Required action>
An exact retyping of all lines below is the answer; pictures do not belong in it.

Source data>
%%

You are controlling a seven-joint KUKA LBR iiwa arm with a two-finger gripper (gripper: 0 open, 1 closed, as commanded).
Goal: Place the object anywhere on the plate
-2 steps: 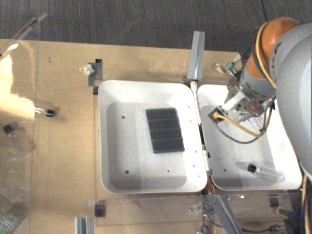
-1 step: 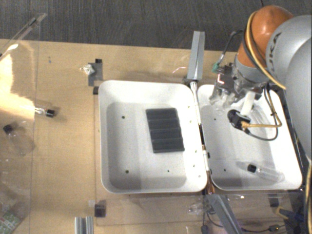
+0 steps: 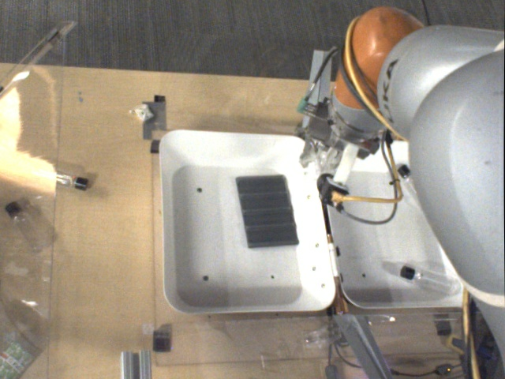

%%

Solution to the problem>
You are controlling a seven-joint KUKA LBR iiwa arm with a two-finger gripper (gripper: 0 open, 1 closed, as commanded).
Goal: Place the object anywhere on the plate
-2 steps: 
-1 step: 
+0 steps: 

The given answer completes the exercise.